All lines holding the word "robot" are to be copied from the records beneath.

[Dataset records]
********

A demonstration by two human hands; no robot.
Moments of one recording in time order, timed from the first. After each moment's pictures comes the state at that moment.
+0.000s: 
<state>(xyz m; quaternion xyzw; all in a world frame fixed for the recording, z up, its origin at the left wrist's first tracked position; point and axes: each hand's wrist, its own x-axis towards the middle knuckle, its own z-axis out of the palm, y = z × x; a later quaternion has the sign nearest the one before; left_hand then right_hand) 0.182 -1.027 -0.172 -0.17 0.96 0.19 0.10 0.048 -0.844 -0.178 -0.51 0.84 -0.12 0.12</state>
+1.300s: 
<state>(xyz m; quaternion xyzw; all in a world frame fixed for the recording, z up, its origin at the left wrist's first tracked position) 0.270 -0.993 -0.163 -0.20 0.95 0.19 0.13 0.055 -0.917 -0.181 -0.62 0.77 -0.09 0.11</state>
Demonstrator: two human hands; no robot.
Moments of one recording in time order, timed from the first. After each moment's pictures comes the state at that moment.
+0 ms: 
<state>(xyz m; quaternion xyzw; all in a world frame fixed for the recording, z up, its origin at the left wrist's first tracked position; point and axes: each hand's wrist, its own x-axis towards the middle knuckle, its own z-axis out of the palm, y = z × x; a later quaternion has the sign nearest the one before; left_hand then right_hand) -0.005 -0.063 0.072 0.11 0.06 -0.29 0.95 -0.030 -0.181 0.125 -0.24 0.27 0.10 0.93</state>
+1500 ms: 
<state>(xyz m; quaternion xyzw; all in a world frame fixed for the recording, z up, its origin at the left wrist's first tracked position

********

## [Task output]
A demonstration by two human hands; no robot.
Demonstrator: two human hands; no robot.

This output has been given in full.